Meskipun bangsa ini mengaku sebagai bangsa bahari, bahkan nenek moyangnya adalah orang pelaut, sudah sejak lama lautan negeri ini disinggahi dan dijarah oleh kekuatan asing.
Oleh
Redaksi
·3 menit baca
Jalesveva Jayamahe. Di lautan kita jaya. Moto TNI Angkatan Laut itu diambil dari semangat armada laut Majapahit yang menguasai lautan Nusantara pada masa lalu.
Namun, harus diakui, kini tidak mudah mewujudkan semboyan itu di lautan kita.
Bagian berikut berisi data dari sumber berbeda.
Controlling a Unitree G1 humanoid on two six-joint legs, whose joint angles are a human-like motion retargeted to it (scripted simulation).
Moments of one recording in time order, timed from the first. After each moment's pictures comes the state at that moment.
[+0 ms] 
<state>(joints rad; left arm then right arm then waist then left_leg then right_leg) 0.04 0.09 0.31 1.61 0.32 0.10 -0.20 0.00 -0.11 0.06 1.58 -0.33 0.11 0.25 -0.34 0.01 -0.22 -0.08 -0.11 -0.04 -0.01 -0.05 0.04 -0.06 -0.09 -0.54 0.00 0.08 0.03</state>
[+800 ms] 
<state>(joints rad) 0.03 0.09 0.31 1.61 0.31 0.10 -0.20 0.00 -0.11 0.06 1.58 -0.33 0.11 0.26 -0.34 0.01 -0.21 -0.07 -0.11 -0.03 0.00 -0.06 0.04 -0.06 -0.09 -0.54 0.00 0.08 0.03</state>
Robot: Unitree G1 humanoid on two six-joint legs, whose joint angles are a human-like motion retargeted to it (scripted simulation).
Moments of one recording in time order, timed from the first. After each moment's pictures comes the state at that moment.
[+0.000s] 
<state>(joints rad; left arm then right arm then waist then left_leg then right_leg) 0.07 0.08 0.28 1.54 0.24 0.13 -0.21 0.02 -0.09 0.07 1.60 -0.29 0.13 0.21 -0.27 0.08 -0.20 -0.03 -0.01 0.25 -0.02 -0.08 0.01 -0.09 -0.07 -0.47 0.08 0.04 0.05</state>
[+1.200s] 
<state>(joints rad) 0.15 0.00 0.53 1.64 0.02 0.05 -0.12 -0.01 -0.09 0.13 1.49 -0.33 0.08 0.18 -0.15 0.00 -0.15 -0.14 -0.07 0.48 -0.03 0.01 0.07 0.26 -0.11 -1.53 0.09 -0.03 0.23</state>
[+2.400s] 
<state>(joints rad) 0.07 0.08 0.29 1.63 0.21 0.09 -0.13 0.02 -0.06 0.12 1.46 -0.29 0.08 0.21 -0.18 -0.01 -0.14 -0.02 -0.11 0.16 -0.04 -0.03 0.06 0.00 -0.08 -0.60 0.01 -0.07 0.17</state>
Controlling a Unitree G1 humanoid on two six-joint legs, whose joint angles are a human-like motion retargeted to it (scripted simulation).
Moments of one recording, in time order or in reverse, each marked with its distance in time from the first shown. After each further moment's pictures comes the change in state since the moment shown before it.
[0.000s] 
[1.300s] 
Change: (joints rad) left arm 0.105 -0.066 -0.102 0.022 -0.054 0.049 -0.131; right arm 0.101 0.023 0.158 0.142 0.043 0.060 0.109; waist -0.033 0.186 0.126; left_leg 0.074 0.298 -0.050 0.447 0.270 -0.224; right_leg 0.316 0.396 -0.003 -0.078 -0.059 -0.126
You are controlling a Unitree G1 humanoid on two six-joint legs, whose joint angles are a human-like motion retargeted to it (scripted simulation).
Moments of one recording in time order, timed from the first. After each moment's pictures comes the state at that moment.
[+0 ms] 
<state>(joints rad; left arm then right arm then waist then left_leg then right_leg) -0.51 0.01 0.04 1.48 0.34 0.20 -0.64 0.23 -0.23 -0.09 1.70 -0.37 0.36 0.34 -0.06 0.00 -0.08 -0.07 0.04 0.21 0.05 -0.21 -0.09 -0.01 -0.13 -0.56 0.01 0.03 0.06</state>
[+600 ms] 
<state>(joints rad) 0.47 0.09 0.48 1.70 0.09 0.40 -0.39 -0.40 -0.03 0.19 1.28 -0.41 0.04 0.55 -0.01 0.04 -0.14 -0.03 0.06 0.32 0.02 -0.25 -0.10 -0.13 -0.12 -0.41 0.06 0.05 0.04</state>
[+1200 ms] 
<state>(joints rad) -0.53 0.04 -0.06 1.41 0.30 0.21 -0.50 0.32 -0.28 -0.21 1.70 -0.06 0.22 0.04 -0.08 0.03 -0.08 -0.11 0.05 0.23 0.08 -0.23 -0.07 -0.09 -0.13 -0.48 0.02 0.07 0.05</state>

Meskipun bangsa ini mengaku sebagai bangsa bahari, bahkan nenek moyangnya adalah orang pelaut, sudah sejak lama lautan negeri ini disinggahi dan dijarah oleh kekuatan asing. Kerugian negara ini akibat pencurian ikan oleh kapal-kapal asing setiap tahun tak kurang dari 20 miliar dollar AS atau sekitar Rp 282,56 triliun.
Nelayan asing, terutama dari Malaysia, Vietnam, Thailand, Filipina, dan China, pernah merasa jeri untuk memasuki perairan Indonesia, terutama di zona ekonomi eksklusif (ZEE), yakni 200 mil laut dari garis dasar pantai. Aturan ZEE, diakui oleh hampir semua negara di dunia, tertuang dalam Konvensi Perserikatan Bangsa-Bangsa tentang Hukum Laut (UNCLOS) 1982. Pada masa pemerintahan pertama Presiden Joko Widodo, periode 2014-2019, tak kurang dari 558 kapal nelayan asing ditenggelamkan. Saat itu penenggelaman dipilih oleh Menteri Kelautan dan Perikanan Susi Pudjiastuti.
Penangkapan dan penenggelaman kapal nelayan asing saat itu memang menimbulkan pro-kontra di masyarakat. Namun, nelayan Indonesia merasa dilindungi dan diberi kesempatan tumbuh. Dari sisi sarana, nelayan Indonesia tertinggal jauh dari nelayan asing, yang tak jarang dikawal aparat militernya. Kapal nelayan di Natuna, Kepulauan Riau, yang perairannya sering kali dimasuki nelayan asing, hanya memakai kapal kayu berbobot 3-7 gros ton (GT), dengan alat pancing saat mencari ikan. Sebaliknya, kapal berbendera Vietnam atau China yang mengambil ikan di kawasan itu berbobot 30-100 GT dan memakai jaring pukat harimau.
Desember 2019, saat sebagian penyelenggara negara berganti, sejumlah nelayan dari China pun secara tanpa izin memasuki wilayah Indonesia. Mereka bisa diusir. Januari 2020, lagi-lagi puluhan kapal nelayan China memasuki laut Natuna Utara dengan kawalan kapal penjaga pantai. Kembali mereka dapat diusir. Nelayan asing pun tahun lalu berulang kali memasuki perairan Nusantara dan mencuri ikan. Januari tahun ini, kapal Badan Keamanan Laut (Bakamla) menghalau kapal pengawas perikanan Vietnam di Laut Natuna (Kompas.id, 17/1/2021).
Selain pencurian ikan, awal tahun ini di lautan kita juga ditemukan wahana nirawak (drone), sea glider asing. Temuan ini bukanlah yang pertama. Tahun 2019 dan 2020 ditemukan sea glider asing oleh nelayan yang mengindikasikan ada persoalan dengan keamanan laut kita. Persoalan laut kita bertambah lagi dengan klaim sepihak China atas sebagian wilayah ZEE dan sengketa perbatasan di Ambalat dengan Malaysia.
Tentu Indonesia tidak bisa hanya reaktif menghadapi persoalan di lautan negeri ini. Perlu langkah nyata dan terencana, yang menunjukkan eksistensi bangsa ini di perairannya sendiri. Cukuplah Sipadan dan Ligitan yang lepas tahun 2002.